> _Problem to solve_
Starting from the line containing "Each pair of", write out the rest of the entries exactly, through the final line, including nothing else.

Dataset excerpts
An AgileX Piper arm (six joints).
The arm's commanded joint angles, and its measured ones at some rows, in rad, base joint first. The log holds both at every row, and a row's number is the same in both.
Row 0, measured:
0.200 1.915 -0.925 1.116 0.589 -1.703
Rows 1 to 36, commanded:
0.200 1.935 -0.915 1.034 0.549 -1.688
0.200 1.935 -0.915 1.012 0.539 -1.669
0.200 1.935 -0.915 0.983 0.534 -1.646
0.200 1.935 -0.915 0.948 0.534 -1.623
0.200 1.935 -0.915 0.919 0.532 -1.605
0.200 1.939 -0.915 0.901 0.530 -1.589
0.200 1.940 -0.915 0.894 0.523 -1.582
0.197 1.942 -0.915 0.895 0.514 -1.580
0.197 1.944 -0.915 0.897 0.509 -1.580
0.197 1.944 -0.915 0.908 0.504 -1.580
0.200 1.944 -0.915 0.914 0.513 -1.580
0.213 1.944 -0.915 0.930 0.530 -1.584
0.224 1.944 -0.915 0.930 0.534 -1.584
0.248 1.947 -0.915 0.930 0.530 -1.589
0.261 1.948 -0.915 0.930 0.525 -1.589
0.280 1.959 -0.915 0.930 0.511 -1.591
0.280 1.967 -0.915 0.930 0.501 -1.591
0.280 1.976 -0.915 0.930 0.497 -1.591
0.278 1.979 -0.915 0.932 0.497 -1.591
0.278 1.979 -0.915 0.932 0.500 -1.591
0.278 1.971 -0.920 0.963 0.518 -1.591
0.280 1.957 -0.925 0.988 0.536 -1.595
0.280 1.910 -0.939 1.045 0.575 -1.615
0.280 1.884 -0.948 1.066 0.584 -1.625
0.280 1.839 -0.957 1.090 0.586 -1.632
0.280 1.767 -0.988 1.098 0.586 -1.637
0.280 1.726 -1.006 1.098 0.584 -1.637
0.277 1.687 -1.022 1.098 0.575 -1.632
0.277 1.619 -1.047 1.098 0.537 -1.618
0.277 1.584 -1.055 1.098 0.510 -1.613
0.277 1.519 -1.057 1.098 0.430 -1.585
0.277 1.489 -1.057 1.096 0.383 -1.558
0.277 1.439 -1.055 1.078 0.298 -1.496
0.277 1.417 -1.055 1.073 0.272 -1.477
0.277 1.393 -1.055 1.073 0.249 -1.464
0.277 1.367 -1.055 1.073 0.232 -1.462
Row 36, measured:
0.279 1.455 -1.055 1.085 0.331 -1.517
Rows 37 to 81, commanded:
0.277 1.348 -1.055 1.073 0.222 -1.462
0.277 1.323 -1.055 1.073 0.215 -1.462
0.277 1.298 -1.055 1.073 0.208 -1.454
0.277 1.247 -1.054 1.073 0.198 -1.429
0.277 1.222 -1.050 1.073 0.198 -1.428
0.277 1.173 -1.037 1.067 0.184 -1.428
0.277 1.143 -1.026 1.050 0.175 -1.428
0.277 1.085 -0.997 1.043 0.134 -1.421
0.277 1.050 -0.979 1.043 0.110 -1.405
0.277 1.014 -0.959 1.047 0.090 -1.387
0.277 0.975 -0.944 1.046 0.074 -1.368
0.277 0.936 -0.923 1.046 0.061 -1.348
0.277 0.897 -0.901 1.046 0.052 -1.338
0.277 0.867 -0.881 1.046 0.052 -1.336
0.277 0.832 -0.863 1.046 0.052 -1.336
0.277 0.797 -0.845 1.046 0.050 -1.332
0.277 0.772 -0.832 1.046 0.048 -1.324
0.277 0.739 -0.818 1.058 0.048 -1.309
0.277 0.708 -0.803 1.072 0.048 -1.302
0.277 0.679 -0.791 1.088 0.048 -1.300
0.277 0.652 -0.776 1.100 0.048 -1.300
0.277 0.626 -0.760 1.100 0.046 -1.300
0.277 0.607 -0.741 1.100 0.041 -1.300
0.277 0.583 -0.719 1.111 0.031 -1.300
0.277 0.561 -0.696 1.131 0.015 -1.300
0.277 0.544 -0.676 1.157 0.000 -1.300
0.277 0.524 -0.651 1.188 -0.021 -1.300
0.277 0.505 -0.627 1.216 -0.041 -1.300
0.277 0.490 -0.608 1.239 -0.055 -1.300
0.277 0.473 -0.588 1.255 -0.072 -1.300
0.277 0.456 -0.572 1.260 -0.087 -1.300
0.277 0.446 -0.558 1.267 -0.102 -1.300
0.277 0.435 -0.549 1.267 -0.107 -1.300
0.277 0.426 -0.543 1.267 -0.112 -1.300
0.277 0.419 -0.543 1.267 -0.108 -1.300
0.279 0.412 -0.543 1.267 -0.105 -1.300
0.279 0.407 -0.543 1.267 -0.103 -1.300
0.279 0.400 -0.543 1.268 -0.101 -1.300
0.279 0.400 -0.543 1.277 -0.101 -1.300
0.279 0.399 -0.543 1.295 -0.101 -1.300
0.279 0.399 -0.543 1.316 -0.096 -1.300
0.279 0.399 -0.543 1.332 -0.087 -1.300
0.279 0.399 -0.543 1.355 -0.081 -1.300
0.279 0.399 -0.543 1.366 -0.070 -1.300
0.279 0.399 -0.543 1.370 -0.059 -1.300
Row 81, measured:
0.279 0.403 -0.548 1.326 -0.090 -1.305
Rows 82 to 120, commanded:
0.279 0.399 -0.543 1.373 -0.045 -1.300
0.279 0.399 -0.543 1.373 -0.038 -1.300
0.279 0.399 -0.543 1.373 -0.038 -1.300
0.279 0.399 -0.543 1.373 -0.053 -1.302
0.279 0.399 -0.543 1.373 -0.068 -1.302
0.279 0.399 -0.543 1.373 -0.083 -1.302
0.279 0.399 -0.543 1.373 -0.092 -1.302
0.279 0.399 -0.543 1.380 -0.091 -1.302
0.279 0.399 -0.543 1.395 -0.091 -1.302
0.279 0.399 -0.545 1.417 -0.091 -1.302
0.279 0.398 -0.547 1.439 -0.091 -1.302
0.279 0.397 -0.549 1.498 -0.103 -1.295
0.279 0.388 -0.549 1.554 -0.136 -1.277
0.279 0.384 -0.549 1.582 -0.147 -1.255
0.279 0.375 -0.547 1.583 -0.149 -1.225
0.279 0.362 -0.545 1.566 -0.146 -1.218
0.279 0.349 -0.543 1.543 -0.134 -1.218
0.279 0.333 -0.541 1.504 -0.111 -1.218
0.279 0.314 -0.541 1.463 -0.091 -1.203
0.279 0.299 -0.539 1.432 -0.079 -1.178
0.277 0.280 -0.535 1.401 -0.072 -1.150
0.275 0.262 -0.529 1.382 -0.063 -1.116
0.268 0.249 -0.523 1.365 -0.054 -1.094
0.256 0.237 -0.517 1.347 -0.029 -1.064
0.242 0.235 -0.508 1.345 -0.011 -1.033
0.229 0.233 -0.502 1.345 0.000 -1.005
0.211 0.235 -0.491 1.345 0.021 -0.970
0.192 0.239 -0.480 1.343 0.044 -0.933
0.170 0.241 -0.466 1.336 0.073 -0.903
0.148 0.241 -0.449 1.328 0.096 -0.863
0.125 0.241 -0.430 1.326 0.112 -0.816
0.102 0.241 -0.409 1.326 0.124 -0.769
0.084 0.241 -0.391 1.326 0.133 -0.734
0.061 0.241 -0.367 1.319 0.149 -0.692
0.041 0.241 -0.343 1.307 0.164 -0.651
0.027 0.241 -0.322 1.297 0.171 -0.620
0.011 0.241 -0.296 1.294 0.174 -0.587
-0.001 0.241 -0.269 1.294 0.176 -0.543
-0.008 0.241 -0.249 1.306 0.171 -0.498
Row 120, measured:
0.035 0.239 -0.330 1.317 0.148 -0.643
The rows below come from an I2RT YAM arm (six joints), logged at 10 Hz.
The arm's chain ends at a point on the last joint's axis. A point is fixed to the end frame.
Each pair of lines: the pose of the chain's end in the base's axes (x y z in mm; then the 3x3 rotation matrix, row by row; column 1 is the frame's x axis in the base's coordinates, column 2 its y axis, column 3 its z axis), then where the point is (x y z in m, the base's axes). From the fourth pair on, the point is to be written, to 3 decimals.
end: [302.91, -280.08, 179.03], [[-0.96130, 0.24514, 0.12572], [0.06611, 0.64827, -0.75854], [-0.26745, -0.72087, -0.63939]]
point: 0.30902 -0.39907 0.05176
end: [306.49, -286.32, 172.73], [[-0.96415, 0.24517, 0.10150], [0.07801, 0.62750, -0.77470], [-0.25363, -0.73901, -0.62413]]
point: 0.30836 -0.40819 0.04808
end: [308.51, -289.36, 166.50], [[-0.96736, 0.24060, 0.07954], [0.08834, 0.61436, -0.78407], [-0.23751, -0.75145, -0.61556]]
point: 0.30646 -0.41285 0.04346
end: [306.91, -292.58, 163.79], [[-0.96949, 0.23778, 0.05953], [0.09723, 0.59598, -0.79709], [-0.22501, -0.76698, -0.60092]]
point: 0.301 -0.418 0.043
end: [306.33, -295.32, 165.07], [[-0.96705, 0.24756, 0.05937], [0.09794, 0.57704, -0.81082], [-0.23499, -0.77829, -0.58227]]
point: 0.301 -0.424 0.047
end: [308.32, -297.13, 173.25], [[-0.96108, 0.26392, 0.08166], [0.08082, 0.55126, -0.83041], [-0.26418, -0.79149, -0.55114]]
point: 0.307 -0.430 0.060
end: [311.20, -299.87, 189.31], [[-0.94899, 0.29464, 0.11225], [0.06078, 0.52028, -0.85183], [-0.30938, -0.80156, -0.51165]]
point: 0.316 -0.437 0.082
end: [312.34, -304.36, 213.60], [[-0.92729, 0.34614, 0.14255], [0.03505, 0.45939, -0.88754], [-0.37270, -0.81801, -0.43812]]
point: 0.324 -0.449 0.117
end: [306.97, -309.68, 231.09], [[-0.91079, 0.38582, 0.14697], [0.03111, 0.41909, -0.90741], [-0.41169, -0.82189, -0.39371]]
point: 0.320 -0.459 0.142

> _Answer section_
Each pair of lines: the pose of the chain's end in the base's axes (x y z in mm; then the 3x3 rotation matrix, row by row; column 1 is the frame's x axis in the base's coordinates, column 2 its y axis, column 3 its z axis), then where the point is (x y z in m, the base's axes). From the fourth pair on, the point is to be written, to 3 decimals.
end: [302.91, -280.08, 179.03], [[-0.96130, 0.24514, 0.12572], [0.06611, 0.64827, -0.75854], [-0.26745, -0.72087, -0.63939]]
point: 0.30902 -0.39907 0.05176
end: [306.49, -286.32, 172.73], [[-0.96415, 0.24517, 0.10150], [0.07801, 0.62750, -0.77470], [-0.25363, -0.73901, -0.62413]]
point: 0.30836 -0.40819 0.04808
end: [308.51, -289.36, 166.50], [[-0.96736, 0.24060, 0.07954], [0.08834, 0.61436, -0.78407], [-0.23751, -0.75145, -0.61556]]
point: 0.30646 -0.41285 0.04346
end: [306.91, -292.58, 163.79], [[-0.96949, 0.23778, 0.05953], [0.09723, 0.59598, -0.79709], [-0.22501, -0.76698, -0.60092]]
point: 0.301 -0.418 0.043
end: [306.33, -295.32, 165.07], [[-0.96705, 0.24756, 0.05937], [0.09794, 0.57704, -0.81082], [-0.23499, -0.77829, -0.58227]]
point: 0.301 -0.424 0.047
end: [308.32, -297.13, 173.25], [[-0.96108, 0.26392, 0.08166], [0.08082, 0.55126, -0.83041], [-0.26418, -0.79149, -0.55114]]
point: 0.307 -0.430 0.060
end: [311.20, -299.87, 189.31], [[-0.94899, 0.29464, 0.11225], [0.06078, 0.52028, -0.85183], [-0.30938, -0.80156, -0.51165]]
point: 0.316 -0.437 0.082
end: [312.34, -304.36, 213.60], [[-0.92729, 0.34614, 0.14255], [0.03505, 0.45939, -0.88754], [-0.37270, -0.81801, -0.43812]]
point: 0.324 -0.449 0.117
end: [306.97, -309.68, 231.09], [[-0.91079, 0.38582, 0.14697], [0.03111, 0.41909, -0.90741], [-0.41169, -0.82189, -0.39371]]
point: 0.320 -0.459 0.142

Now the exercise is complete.